# Orchard grass turning yellow??



## Nate926 (Apr 6, 2014)

I planted 25 acres of persist orchard grass at the end up August. Soil test said I didn't need any fertilizer or lime, besides the 30 units of nitrogen for establishment. I went ahead and put 30-30-40 on it. Got a awesome stand it's 8"-12" tall super thick. My question is it is turned kinda yellow this winter. Is this normal for persist?


----------



## rjmoses (Apr 4, 2010)

I'm guessing you had a hard freeze about 10 days ago or so. It's probably going dormant. Mine is.

Ralph


----------



## Vol (Jul 5, 2009)

Yep^^.

Regards, Mike


----------



## Nate926 (Apr 6, 2014)

I figured that's what it was, just surprised how yellow it is compared to the fescue fields around it


----------



## rjmoses (Apr 4, 2010)

Nate926 said:


> I figured that's what it was, just surprised how yellow it is compared to the fescue fields around it


A lot depends on the local ground temperature. Some of my OG is still green, low lying stuff has gone dormant. Some of my fescue is dead yellow, high ground stuff is still green and growing.

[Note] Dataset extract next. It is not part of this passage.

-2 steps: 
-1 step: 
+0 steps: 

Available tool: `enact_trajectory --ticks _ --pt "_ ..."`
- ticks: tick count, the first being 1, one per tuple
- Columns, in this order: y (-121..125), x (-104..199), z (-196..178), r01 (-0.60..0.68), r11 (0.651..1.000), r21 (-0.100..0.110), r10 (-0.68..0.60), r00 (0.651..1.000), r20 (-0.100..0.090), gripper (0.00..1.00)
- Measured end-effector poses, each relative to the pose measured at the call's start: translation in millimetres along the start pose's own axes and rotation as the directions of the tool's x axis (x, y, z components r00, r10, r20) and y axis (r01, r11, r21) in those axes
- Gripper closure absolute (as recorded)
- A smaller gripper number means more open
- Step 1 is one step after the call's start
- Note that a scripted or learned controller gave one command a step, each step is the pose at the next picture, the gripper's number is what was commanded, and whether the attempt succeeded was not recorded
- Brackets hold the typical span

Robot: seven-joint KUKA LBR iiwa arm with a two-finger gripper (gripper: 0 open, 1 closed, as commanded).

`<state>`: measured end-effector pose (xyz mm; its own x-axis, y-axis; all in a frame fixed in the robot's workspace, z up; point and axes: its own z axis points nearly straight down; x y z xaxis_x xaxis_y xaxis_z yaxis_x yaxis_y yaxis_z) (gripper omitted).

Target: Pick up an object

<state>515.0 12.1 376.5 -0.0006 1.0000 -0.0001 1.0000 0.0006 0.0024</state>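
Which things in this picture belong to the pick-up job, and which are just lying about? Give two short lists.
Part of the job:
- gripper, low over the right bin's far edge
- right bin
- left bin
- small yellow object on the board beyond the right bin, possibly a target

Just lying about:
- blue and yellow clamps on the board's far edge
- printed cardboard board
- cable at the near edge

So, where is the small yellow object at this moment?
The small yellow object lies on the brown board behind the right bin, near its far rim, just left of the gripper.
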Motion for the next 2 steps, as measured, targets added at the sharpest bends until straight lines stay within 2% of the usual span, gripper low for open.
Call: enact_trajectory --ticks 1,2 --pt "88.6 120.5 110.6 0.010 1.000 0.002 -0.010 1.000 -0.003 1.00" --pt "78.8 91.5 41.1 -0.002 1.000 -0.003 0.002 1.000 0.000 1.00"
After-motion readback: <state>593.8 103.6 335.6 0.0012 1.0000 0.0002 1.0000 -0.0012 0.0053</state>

We've have a couple of nights with a low of 28 up high and one night with a low of 21. But the ground didn't freeze, so that means the temp at ground level was probably in the high 20's only for a short period of time on the night it was 21.

Hope this helps.

Ralph


----------



## shortrow (Feb 21, 2012)

Mine is yellow. Does it every year.


----------